Harga Minyak Goreng Melambung, Wakil Ketua FPKS: Rakyat Berkabung

MUS • Thursday, 2 Dec 2021 - 09:32 WIB

Jakarta - Anggota Komisi XI DPR RI dari Fraksi Partai Keadilan Sejahtera, Ecky Awal Mucharam, menyoroti harga minyak goreng di pasaran yang jauh lebih tinggi dari harga eceran tertinggi (HET) yang ditetapkan pemerintah.

“Minyak goreng mencapai Rp20.000 lebih per liter, sedangkan HET sebesar Rp11.000 per liter, Artinya harga riil hampir mencapai 200 persen dari HET. Dengan kata lain, HET yang ditetapkan pemerintah tersebut, tidak dapat menjadi pengendali kenaikan harga barang di pasaran,” ungkap Ecky.

‘’Kenaikan harga minyak goreng sebagai bahan pokok, akan berpengaruh terhadap harga dari jenis barang kebutuhan lain dan produk makanan turunannya,’’ lanjut Ecky.

Berdasarkan data Badan Pusat Statistik (BPS) mencatat pada Oktober 2021 indeks harga konsumen (IHK) mengalami inflasi sebesar 0,12 persen. Kenaikan harga minyak goreng menjadi salah satu penyebab inflasi. Minyak goreng memberikan andil inflasi 0,05 persen.

Lebih parahnya, harga minyak goreng saat ini masih diprediksi terus melonjak hingga kuartal I 2022. Kenaikan tersebut akibat menguatnya harga crude palm oil (CPO) atau minyak kelapa sawit dunia.

“Pemerintah harus mampu mengantisipasi kenaikan harga yang lebih fantastis lagi, khususnya menjelang awal tahun mendatang,” tegas Ecky.

Pada kondisi ini, kita kembali melihat bagaimana keberpihakan pemerintah kepada rakyat kecil.

Ecky menerangkan bahwa Indonesia telah menjadi produsen minyak kelapa sawit terbesar di dunia sejak 2006. Data Index Mundi mencatat, pada 2019, produksi sawit Indonesia mencapai 43,5 juta ton dengan pertumbuhan rata-rata 3,61 persen per tahun.

Produksi didukung oleh ketersediaan lahan perkebunan kelapa sawit Indonesia yang seluas 16,381 juta hektare.

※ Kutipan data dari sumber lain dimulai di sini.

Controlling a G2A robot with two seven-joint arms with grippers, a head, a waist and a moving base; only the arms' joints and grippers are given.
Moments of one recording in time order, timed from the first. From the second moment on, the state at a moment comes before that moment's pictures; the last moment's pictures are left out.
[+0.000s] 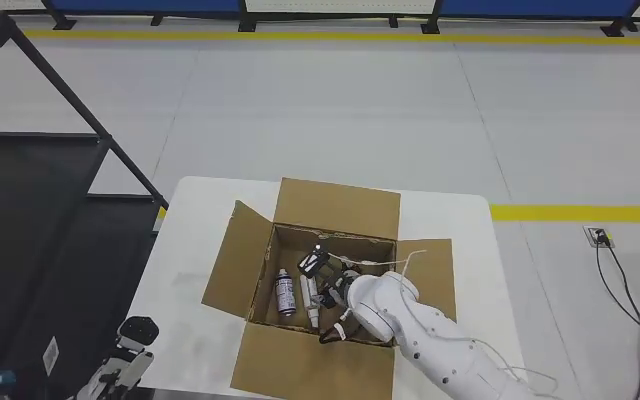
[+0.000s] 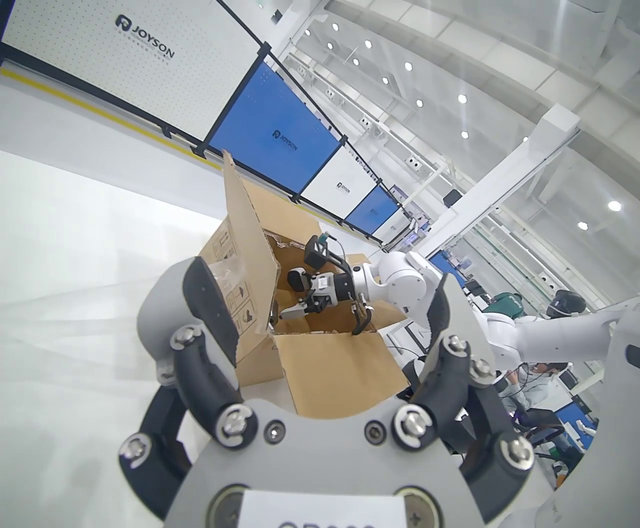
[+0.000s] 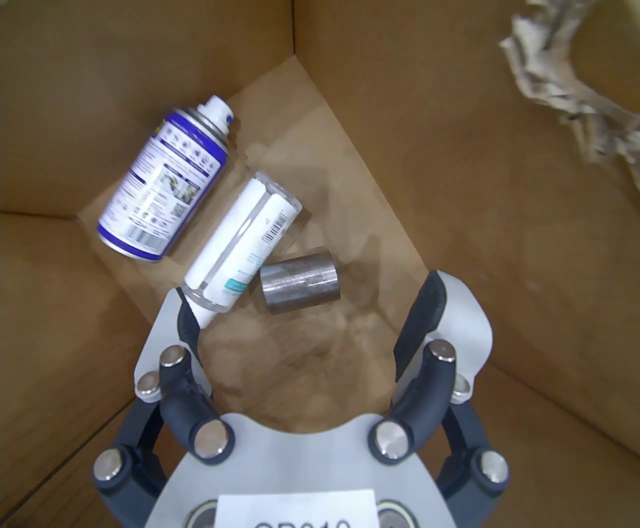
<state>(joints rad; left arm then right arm) 1.91 -1.20 -2.01 -1.93 0.06 -0.91 -0.38 -0.63 -1.33 0.62 -1.34 -1.13 -0.04 0.87</state>
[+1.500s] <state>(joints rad) 1.89 -1.18 -1.97 -1.95 0.09 -0.84 -0.39 -0.83 -1.32 0.88 -1.49 -1.20 -0.24 0.75</state>
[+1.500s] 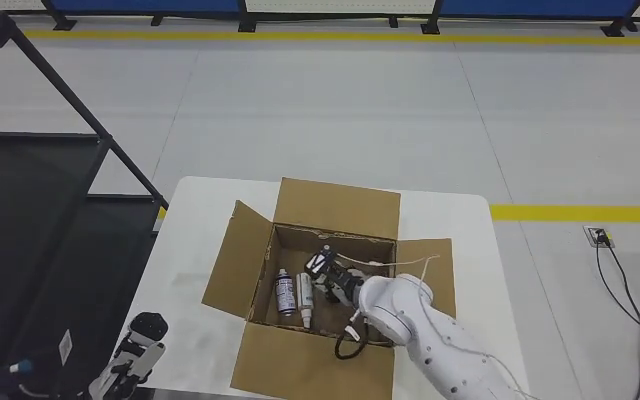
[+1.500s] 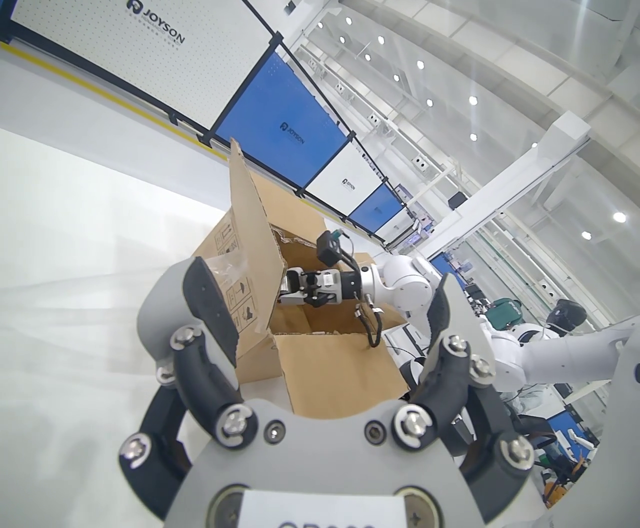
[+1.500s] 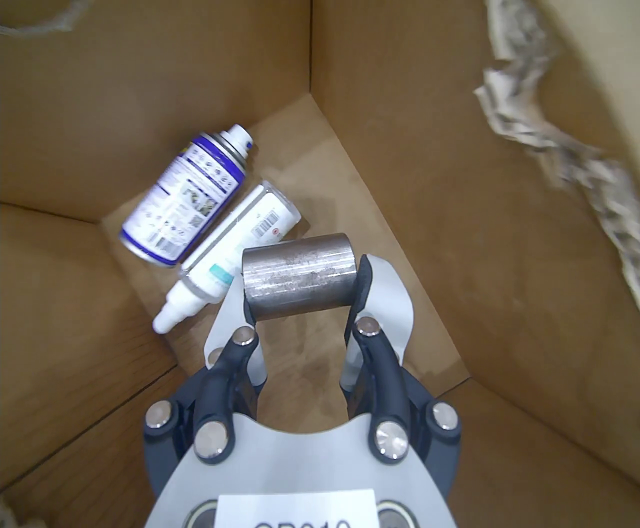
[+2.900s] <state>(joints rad) 1.80 -1.17 -1.76 -2.01 0.25 -0.74 -0.43 -1.73 -1.20 1.81 -1.89 -0.98 -0.28 0.32</state>
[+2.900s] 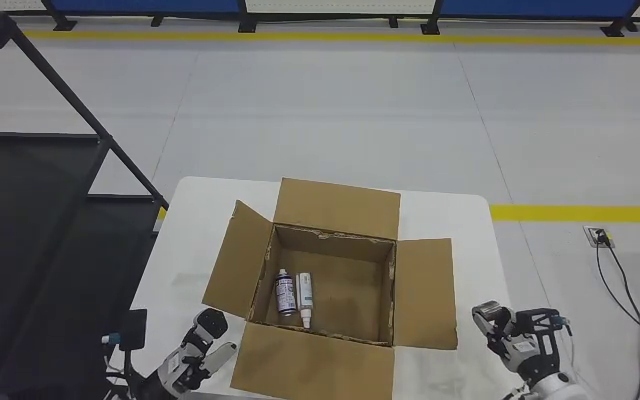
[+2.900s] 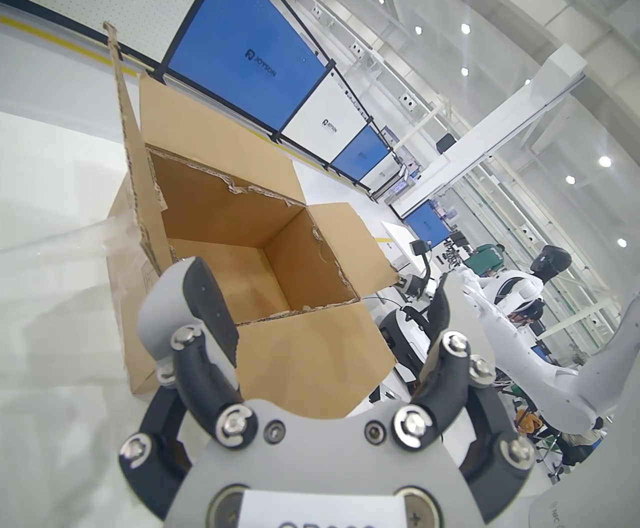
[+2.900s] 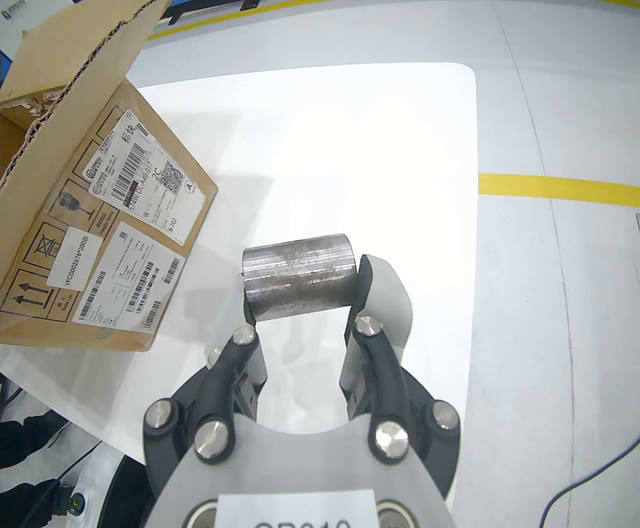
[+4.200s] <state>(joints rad) 1.84 -1.17 -1.74 -2.02 0.35 -0.73 -0.32 -1.65 -1.12 1.89 -1.85 0.09 -0.70 0.71</state>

Ironinya, pada kenaikan harga ini, konglomerat pemilik perkebunan kelapa sawit sedang dibanjiri uang hasil ekspor sawit. Sedangkan dalam waktu bersamaan rakyat kecil ‘berkabung’ akibat kebutuhan pokok kian melambung, terlebih harga minyak goreng yang membumbung dan tak mampu dibendung.

‘’Pemerintah harus segera menyikapi dengan bijak situasi ketimpangan ini," papar Ecky.

“Bukan hanya kenaikan harga minyak goreng saat ini yang dikeluhkan masyarakat, minyak goreng juga sulit ditemui di warung-warung eceran. Indikasi adanya penimbunan minyak goreng sebgai akibat prediksi kenaikan harga yang masih berlanjut, makin memperburuk situasi," jelas Ecky.

Ecky menerangkan bahwa berdasarkan data sebenarnya pasokan minyak goreng di masyarakat saat ini relatif aman. Kebutuhan minyak goreng nasional sebesar 5,06 juta ton per tahun, sedangkan produksinya bisa mencapai 8,02 juta ton. Hal yang perlu diperbaiki pada prakteknya adalah integrasi antara produsen minyak goreng dengan produsen CPO.

‘’Mestinya intervensi pemerintah terhadap harga minyak goreng dapat berjalan mudah, mengingat Indonesia adalah produsen CPO terbesar di dunia," kata Ecky.

Ecky mendorong pemerintah segera meminta pengusaha minyak goreng untuk menerapkan kewajiban pasok domestik atau domestic market obligation (DMO).

‘’Dengan adanya DMO, produsen minyak goreng diwajibkan memproduksi minyak goreng kemasan sederhana untuk keperluan domestik, sehingga rakyat dapat memenuhi kebutuhan minyak goreng dengan lebih mudah dan murah," pungkas Ecky.